Your assignment. Would you give the entries below again in full, exactly as they stand?

Material to process.
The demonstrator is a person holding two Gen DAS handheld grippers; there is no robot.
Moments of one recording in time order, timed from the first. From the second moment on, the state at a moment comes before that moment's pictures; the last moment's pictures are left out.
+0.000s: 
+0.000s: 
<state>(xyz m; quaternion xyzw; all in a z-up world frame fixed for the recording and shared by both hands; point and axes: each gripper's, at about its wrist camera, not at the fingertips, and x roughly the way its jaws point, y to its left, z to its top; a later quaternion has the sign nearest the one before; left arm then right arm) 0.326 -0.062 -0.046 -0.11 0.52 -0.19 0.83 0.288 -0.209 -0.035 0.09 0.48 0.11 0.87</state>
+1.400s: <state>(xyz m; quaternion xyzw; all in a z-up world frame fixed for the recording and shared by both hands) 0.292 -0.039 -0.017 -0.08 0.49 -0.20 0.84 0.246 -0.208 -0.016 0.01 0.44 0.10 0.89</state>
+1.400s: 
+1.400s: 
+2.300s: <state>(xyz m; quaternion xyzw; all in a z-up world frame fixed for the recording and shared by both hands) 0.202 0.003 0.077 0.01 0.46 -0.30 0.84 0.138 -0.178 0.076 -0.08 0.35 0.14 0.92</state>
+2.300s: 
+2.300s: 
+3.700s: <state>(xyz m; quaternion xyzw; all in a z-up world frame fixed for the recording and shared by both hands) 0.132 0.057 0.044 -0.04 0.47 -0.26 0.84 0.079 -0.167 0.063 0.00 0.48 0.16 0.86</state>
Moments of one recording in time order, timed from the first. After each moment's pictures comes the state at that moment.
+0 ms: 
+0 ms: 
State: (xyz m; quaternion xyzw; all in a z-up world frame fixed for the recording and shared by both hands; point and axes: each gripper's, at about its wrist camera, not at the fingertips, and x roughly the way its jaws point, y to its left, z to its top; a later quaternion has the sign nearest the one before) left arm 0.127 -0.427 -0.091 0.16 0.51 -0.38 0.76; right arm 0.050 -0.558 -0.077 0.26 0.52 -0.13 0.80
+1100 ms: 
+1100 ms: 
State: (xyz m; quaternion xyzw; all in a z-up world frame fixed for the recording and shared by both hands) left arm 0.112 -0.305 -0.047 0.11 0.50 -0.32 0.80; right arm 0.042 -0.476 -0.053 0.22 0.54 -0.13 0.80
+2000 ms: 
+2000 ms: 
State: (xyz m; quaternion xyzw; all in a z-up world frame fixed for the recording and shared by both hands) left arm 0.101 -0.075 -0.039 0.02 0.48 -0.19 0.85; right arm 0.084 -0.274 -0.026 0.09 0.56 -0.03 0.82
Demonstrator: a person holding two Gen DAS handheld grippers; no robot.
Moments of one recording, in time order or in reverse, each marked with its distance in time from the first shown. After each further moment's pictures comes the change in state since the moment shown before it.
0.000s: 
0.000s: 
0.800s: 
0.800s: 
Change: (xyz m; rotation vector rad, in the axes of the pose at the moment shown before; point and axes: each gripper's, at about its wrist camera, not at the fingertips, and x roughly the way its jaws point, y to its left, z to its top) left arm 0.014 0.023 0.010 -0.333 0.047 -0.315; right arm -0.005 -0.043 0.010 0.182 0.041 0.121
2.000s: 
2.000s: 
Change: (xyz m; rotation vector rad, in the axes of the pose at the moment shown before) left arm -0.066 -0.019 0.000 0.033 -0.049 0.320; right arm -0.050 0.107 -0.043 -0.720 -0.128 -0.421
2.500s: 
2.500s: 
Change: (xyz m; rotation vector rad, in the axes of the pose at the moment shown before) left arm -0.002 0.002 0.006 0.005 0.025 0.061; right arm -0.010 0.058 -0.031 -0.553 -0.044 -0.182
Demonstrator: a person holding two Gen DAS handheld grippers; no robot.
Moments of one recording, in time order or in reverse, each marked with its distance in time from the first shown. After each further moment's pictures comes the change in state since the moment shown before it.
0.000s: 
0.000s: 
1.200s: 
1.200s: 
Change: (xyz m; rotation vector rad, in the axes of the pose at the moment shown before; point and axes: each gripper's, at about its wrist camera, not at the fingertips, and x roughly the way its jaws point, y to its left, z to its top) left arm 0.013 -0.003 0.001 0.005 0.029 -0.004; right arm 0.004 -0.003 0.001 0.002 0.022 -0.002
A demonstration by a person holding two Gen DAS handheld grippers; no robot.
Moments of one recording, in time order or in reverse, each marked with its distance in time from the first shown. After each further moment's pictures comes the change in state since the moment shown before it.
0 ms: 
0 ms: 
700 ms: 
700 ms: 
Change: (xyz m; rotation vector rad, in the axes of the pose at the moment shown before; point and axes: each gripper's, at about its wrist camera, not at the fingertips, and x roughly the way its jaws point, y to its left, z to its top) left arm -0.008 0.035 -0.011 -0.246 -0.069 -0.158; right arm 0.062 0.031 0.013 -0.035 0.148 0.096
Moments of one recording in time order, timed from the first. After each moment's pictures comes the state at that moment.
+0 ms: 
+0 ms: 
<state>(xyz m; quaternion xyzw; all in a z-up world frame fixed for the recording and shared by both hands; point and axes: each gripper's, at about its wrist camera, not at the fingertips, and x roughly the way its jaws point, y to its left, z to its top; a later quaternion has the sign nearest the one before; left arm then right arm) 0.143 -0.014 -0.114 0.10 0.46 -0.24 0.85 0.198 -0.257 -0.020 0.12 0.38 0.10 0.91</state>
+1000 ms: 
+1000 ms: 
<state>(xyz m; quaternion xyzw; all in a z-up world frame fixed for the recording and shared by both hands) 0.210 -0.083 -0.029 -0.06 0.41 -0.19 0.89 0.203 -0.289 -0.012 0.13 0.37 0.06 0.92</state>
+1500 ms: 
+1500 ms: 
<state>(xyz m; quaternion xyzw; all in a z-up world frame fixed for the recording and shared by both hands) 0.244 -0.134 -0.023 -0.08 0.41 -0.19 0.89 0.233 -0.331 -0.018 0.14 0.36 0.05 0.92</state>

Exercise result.
The demonstrator is a person holding two Gen DAS handheld grippers; there is no robot.
Moments of one recording in time order, timed from the first. From the second moment on, the state at a moment comes before that moment's pictures; the last moment's pictures are left out.
+0.000s: 
+0.000s: 
<state>(xyz m; quaternion xyzw; all in a z-up world frame fixed for the recording and shared by both hands; point and axes: each gripper's, at about its wrist camera, not at the fingertips, and x roughly the way its jaws point, y to its left, z to its top; a later quaternion has the sign nearest the one before; left arm then right arm) 0.326 -0.062 -0.046 -0.11 0.52 -0.19 0.83 0.288 -0.209 -0.035 0.09 0.48 0.11 0.87</state>
+1.400s: <state>(xyz m; quaternion xyzw; all in a z-up world frame fixed for the recording and shared by both hands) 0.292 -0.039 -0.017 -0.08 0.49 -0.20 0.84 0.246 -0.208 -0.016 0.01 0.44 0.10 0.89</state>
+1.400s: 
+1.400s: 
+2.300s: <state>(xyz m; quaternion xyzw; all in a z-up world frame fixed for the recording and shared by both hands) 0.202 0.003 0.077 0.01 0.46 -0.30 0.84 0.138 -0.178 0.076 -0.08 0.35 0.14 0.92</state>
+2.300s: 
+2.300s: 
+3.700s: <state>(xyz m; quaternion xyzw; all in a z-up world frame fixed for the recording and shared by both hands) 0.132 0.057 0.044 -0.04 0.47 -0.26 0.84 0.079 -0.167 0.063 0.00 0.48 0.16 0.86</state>
Moments of one recording in time order, timed from the first. After each moment's pictures comes the state at that moment.
+0 ms: 
+0 ms: 
State: (xyz m; quaternion xyzw; all in a z-up world frame fixed for the recording and shared by both hands; point and axes: each gripper's, at about its wrist camera, not at the fingertips, and x roughly the way its jaws point, y to its left, z to its top; a later quaternion has the sign nearest the one before) left arm 0.127 -0.427 -0.091 0.16 0.51 -0.38 0.76; right arm 0.050 -0.558 -0.077 0.26 0.52 -0.13 0.80
+1100 ms: 
+1100 ms: 
State: (xyz m; quaternion xyzw; all in a z-up world frame fixed for the recording and shared by both hands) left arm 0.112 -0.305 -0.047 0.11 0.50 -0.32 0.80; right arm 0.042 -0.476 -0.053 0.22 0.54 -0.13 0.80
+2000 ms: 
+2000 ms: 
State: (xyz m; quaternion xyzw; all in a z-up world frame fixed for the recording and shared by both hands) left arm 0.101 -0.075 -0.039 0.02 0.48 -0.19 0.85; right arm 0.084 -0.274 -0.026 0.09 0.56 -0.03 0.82
Demonstrator: a person holding two Gen DAS handheld grippers; no robot.
Moments of one recording, in time order or in reverse, each marked with its distance in time from the first shown. After each further moment's pictures comes the change in state since the moment shown before it.
0.000s: 
0.000s: 
0.800s: 
0.800s: 
Change: (xyz m; rotation vector rad, in the axes of the pose at the moment shown before; point and axes: each gripper's, at about its wrist camera, not at the fingertips, and x roughly the way its jaws point, y to its left, z to its top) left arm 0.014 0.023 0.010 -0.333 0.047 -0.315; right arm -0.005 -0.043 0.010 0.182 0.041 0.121
2.000s: 
2.000s: 
Change: (xyz m; rotation vector rad, in the axes of the pose at the moment shown before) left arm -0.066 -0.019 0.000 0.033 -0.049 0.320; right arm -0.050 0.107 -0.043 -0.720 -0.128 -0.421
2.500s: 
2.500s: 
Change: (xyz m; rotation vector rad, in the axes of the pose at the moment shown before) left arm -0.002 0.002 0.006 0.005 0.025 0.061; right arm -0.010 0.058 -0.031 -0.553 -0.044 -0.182
Demonstrator: a person holding two Gen DAS handheld grippers; no robot.
Moments of one recording, in time order or in reverse, each marked with its distance in time from the first shown. After each further moment's pictures comes the change in state since the moment shown before it.
0.000s: 
0.000s: 
1.200s: 
1.200s: 
Change: (xyz m; rotation vector rad, in the axes of the pose at the moment shown before; point and axes: each gripper's, at about its wrist camera, not at the fingertips, and x roughly the way its jaws point, y to its left, z to its top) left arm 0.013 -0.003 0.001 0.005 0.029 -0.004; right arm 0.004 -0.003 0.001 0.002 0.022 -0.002
A demonstration by a person holding two Gen DAS handheld grippers; no robot.
Moments of one recording, in time order or in reverse, each marked with its distance in time from the first shown. After each further moment's pictures comes the change in state since the moment shown before it.
0 ms: 
0 ms: 
700 ms: 
700 ms: 
Change: (xyz m; rotation vector rad, in the axes of the pose at the moment shown before; point and axes: each gripper's, at about its wrist camera, not at the fingertips, and x roughly the way its jaws point, y to its left, z to its top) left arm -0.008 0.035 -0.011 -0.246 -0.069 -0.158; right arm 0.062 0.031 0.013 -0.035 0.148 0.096
Moments of one recording in time order, timed from the first. After each moment's pictures comes the state at that moment.
+0 ms: 
+0 ms: 
<state>(xyz m; quaternion xyzw; all in a z-up world frame fixed for the recording and shared by both hands; point and axes: each gripper's, at about its wrist camera, not at the fingertips, and x roughly the way its jaws point, y to its left, z to its top; a later quaternion has the sign nearest the one before; left arm then right arm) 0.143 -0.014 -0.114 0.10 0.46 -0.24 0.85 0.198 -0.257 -0.020 0.12 0.38 0.10 0.91</state>
+1000 ms: 
+1000 ms: 
<state>(xyz m; quaternion xyzw; all in a z-up world frame fixed for the recording and shared by both hands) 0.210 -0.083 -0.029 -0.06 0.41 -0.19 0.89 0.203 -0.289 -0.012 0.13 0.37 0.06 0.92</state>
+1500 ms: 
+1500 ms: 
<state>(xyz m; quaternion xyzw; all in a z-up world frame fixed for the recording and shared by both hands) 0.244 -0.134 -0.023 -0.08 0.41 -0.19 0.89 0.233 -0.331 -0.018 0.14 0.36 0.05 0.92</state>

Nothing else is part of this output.